Although illustrated as separate elements, the modules described and/or illustrated herein may represent portions of a single module or application. In addition, in certain embodiments one or more of these modules may represent one or more software applications or programs that, when executed by a computing device, may cause the computing device to perform one or more tasks. For example, one or more of the modules described and/or illustrated herein may represent modules stored and configured to run on one or more of the computing devices or systems described and/or illustrated herein. One or more of these modules may also represent all or portions of one or more special-purpose computers configured to perform one or more tasks.

In addition, one or more of the modules described herein may transform data, physical devices, and/or representations of physical devices from one form to another.
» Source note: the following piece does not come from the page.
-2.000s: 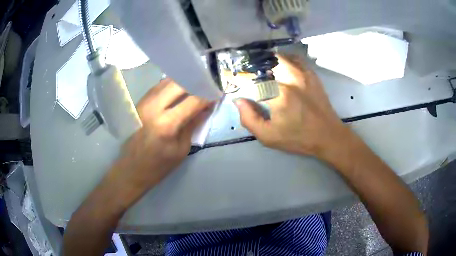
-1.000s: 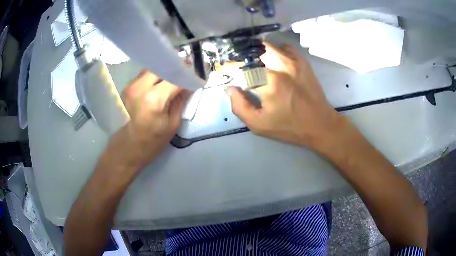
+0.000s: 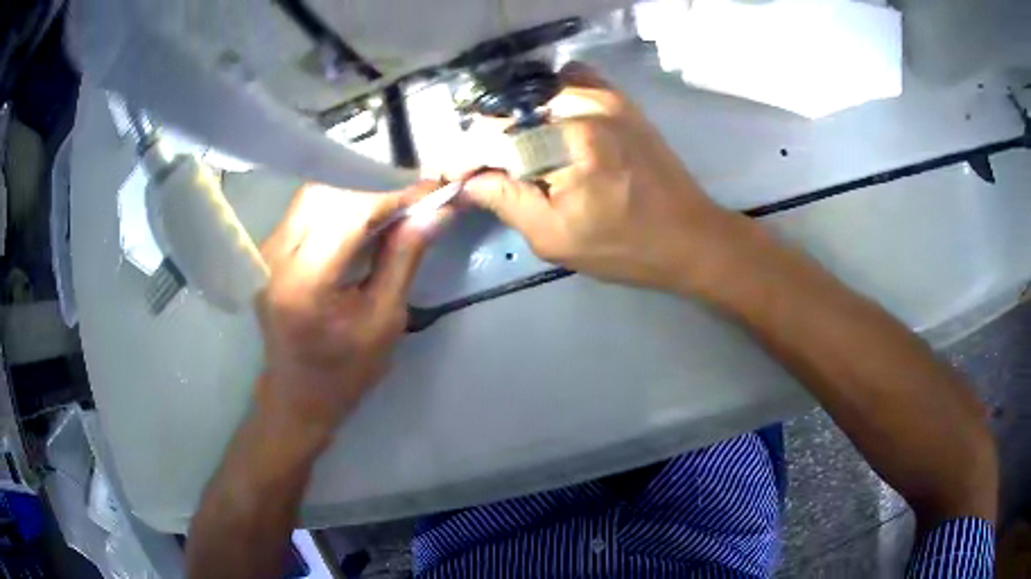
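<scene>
A small white cut piece [image 3: 435, 201] shows as a narrow folded edge in front of the needle area. My left hand [image 3: 339, 266] pinches it between thumb and fingers. My right hand [image 3: 599, 192] has its thumb and fingertips at the right end of the same piece, beside the ribbed cream tension knob [image 3: 542, 149]. The needle and presser foot are hidden by glare and the machine head [image 3: 237, 102].
A bright white stack of pieces [image 3: 791, 57] lies on the bed at upper right. The sewing lamp [image 3: 204, 226] stands left of my left hand, over white pieces [image 3: 138, 226]. The machine bed's dark gap [image 3: 871, 181] runs right. A striped garment shows below the table edge.
The white piece, flat by the needle before, is now raised and folded between my fingertips. My left hand has turned up around it. The view has shifted, with the machine head further left.
</scene>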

For example, one or more of the modules recited herein may transform a processor, volatile memory, non-volatile memory, and/or any other portion of a physical computing device from one form to another by executing on the computing device, storing data on the computing device, and/or otherwise interacting with the computing device.

The term “computer-readable medium” may refer to any form of device, carrier, or medium capable of storing or carrying computer-readable instructions. Examples of computer-readable media include, without limitation, transmission-type media, such as carrier waves, and non-transitory-type media, such as magnetic-storage media (e.g., hard disk drives, tape drives, and floppy disks), optical-storage media (e.g., Compact Disks (CDs), Digital Video Disks (DVDs), and BLU-RAY disks), electronic-storage media (e.g., solid-state drives and flash media), and other distribution systems.
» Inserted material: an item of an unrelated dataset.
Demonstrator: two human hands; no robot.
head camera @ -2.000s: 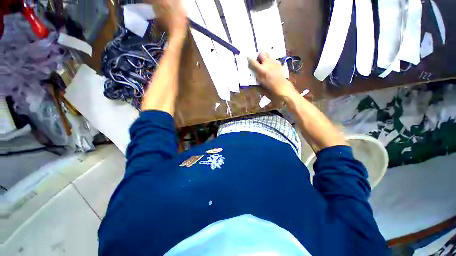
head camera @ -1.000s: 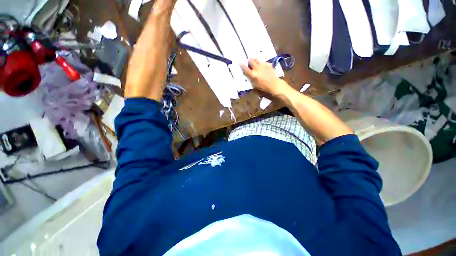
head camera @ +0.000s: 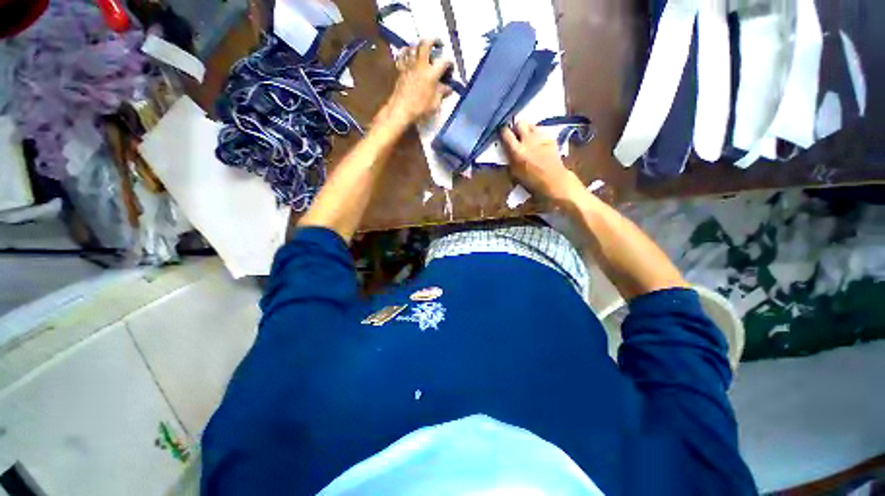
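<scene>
A thick, folded navy fabric bundle lies slantwise on white strips at the top centre. My left hand is at its left side, with fingers closed on a thin dark tie strip that runs toward the bundle. My right hand is at the bundle's lower right edge, fingertips against it. The strip's curled other end lies just beyond that hand. What the right fingers grip, if anything, is hidden.
A tangled navy-and-white pile lies left, beside a large off-white sheet. Curved white and navy pieces fan out at right. Small scraps lie near the brown table's front edge. A cream bucket stands beside my lap.
The folded navy bundle now lies across the white strips, where only strips and the tie showed before. My left hand has come down and inward from the top left. My right hand moved slightly.
</scene>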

The process parameters and sequence of the steps described and/or illustrated herein are given by way of example only and can be varied as desired. For example, while the steps illustrated and/or described herein may be shown or discussed in a particular order, these steps do not necessarily need to be performed in the order illustrated or discussed. The various exemplary methods described and/or illustrated herein may also omit one or more of the steps described or illustrated herein or include additional steps in addition to those disclosed.

The preceding description has been provided to enable others skilled in the art to best utilize various aspects of the exemplary embodiments disclosed herein. This exemplary description is not intended to be exhaustive or to be limited to any precise form disclosed. Many modifications and variations are possible without departing from the spirit and scope of the instant disclosure. The embodiments disclosed herein should be considered in all respects illustrative and not restrictive. Reference should be made to the appended claims and their equivalents in determining the scope of the instant disclosure.
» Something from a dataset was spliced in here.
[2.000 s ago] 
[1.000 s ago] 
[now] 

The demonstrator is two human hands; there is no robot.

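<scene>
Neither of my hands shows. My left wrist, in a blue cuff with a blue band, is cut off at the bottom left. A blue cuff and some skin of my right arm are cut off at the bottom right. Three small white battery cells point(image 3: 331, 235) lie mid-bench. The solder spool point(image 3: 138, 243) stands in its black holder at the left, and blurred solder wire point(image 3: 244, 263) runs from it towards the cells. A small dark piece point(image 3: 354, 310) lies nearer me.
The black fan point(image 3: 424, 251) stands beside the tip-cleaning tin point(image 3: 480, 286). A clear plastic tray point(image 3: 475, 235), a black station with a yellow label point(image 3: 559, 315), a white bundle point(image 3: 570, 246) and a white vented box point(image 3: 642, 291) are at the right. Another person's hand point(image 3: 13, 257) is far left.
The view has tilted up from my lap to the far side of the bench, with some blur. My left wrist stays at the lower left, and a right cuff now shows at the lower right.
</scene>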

Unless otherwise noted, the terms “connected to” and “coupled to” (and their derivatives), as used in the specification and claims, are to be construed as permitting both direct and indirect (i.e., via other elements or components) connection. In addition, the terms “a” or “an,” as used in the specification and claims, are to be construed as meaning “at least one of.” Finally, for ease of use, the terms “including” and “having” (and their derivatives), as used in the specification and claims, are interchangeable with and have the same meaning as the word “comprising.”